The origin of these differences is due to changes in the local activity of the neural populations, while the anatomy remains unaltered. Indeed, latest results have shown that structural and functional connectivities are closest only during loss of consciousness, as the regional dynamics dissipates and direct anatomical connections become the dominant factor. During conscious awake, more intrincate regional dynamics trigger a dissociation of the functional connectivity from the shape of the underlying structure.
- How structure sculpts function: unveiling the contribution of anatomical connectivity to the brain’s spontaneous correlation structure.
R.G. Bettinardi, G. Deco, et al. Chaos 27, 047409 (2017).
- Signature of consciousness in brain-wide synchronization patterns of monkey and human fMRI signals.
G. Hahn, G. Zamora-López, L. Uhrig, et al. NeuroImage 226, 117470 (2020).

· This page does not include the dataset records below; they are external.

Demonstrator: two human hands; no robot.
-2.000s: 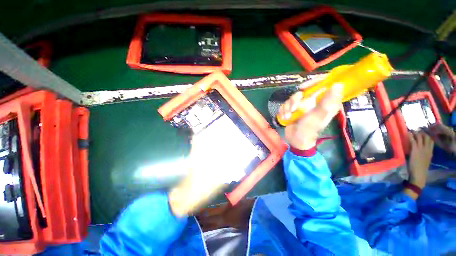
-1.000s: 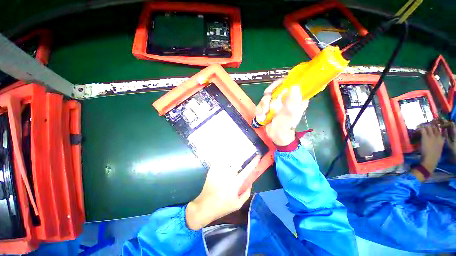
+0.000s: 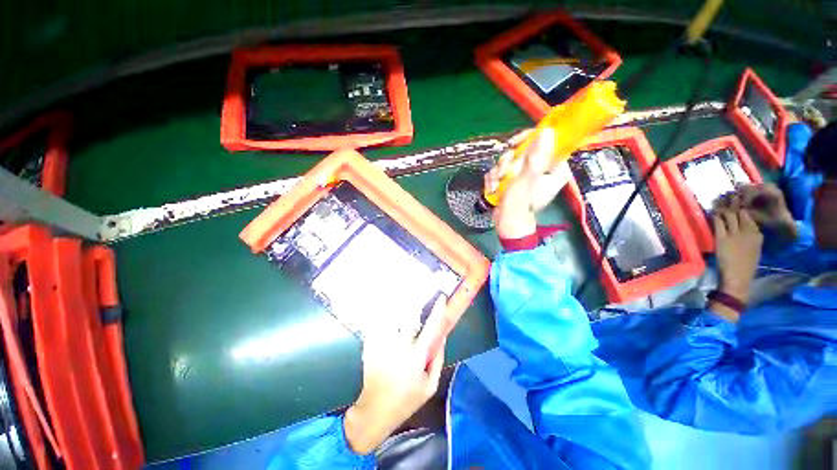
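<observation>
An opened tablet (image 3: 317, 229) lies tilted in a red-orange foam frame (image 3: 404, 216) on the green bench, its pale battery (image 3: 381, 275) glaring. My left hand (image 3: 399, 367) holds the near edge of the tablet and frame, with the thumb at the tablet's lower right corner. My right hand (image 3: 528, 188) is closed around a yellow-orange electric screwdriver (image 3: 578, 119). Its lower end is over the round speckled screw dish (image 3: 466, 195), right of the tablet. The screwdriver's tip is too small to make out.
A worn white rail (image 3: 220, 204) crosses behind the bench. Framed tablets (image 3: 317, 142) lie on the green belt beyond. Stacked red frames (image 3: 78, 349) stand at left. More framed tablets (image 3: 624, 216) and another person's hands (image 3: 739, 239) are at right. A black cord (image 3: 633, 197) loops down there.
My right hand and the screwdriver have moved from the frame's right edge to the dish. My left hand still holds the tablet's near edge. The whole view has shifted.
</observation>
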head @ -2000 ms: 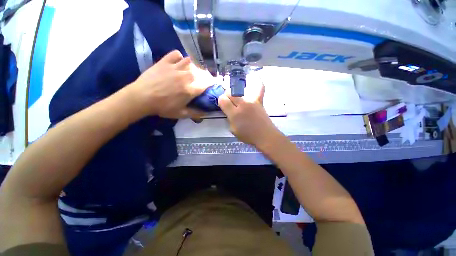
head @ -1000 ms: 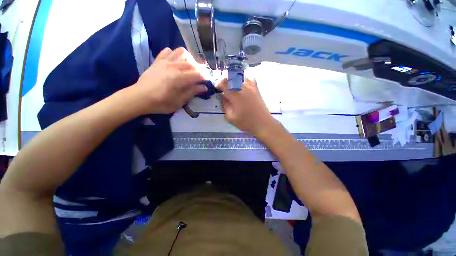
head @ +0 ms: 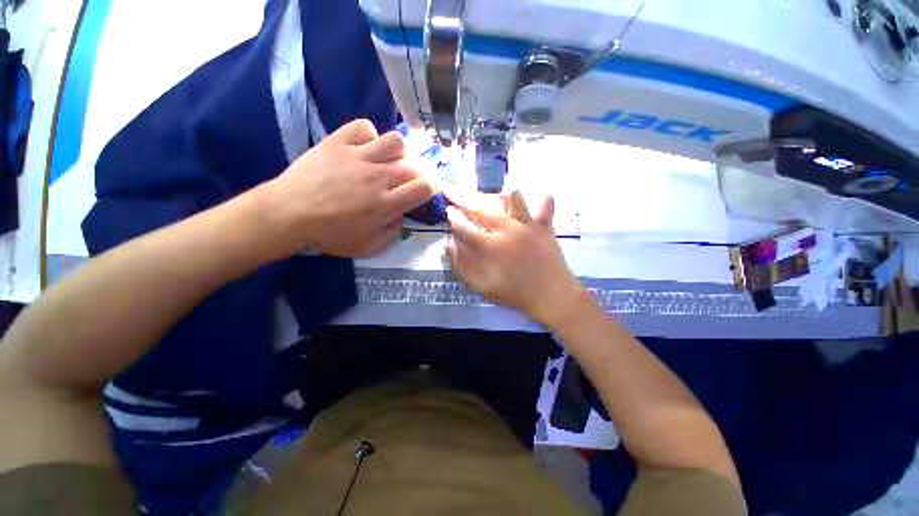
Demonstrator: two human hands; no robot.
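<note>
A navy garment piece (head: 191, 131) with a white stripe lies left of the needle and hangs over the table's front edge. My left hand (head: 348, 189) lies on it, fingers bent, gripping its edge just left of the presser foot (head: 446, 151). My right hand (head: 507, 247) is right of it, below the needle area, with thumb and index fingertips pinching the tip of the navy cloth. Its other fingers are raised. The cloth under the fingertips is partly hidden and washed out by the machine's light. The white sewing machine (head: 645, 91) stands behind both hands.
A ruled grey strip (head: 645, 302) runs along the table's front edge. Small purple and brown labels (head: 776, 257) and white scraps (head: 824, 267) lie at the right. The control panel (head: 846, 156) is above them. A dark navy heap (head: 796, 413) is below the table at right.
My right hand has moved slightly down and toward me from the needle area, and its outer fingers have spread. My left hand still holds the cloth. The camera view has shifted slightly.
</note>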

- Loss of consciousness reduces the stability of brain hubs and the heterogeneity of brain dynamics.
A. López-González, R. Panda, et al. Commun. Biol. 4:1037 (2021).
How small is a small-world network?
The small-world phenomenon is a central feature of complex networks, present in both natural and man- made networks. It was first defined in the realm of social sciences during the 1960s from the observation that any two persons in the world are connected through a short chain of social ties. But, how small is a small- world network and how does it compare to others?

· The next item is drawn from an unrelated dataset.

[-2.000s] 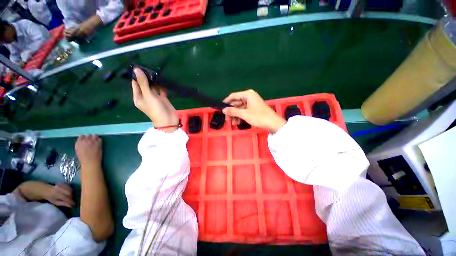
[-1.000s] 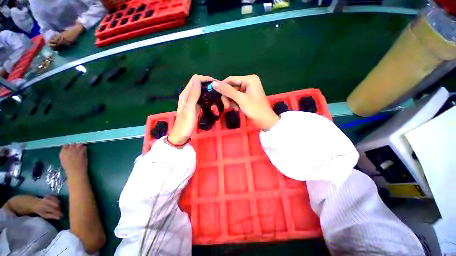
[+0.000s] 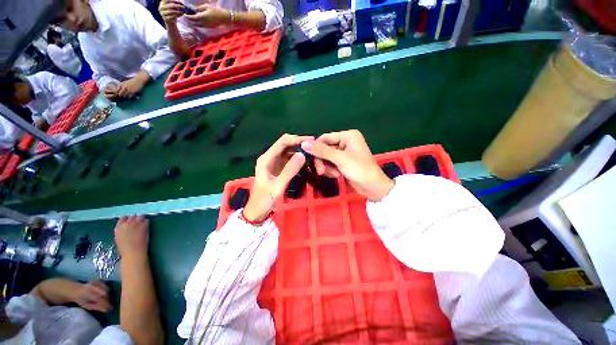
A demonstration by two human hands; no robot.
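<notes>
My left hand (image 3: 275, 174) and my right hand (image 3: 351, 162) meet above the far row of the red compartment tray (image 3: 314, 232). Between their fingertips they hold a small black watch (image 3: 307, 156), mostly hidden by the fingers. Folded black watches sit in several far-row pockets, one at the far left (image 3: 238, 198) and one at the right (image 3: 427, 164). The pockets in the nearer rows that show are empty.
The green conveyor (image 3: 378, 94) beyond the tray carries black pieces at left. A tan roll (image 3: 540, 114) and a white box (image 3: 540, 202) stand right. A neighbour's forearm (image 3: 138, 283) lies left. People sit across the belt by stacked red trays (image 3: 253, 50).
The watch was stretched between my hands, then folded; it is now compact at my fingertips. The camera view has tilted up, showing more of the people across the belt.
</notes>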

Usually, in the physical world we interpret the size of objects by comparing them to a common reference – a standard metric space defined and agreed by the community. In the case of complex networks this is not possible since every network constitutes its own space. Thus, the question of whether a network is smaller or larger than another implies the comparison of two different spaces with each other, rather than the more familiar situation in which two objects are contrasted within the space they live.
In order to overcome this problem we identified the limits of the average pathlength and the global efficiency. That is, for an arbitrary number of nodes N and number of links L, we could define how to construct a (directed) graph with the shortest possible or the longest possible pathlength. This allows to evaluate the small-worldness of any network by observing how far is the network from its natural lower and upper boundaries. Additionally, we could show that all graph models (e.g., random, scale-free and lattices) become small-world at sufficient link density, with this critical density being a specific characteristic of the model.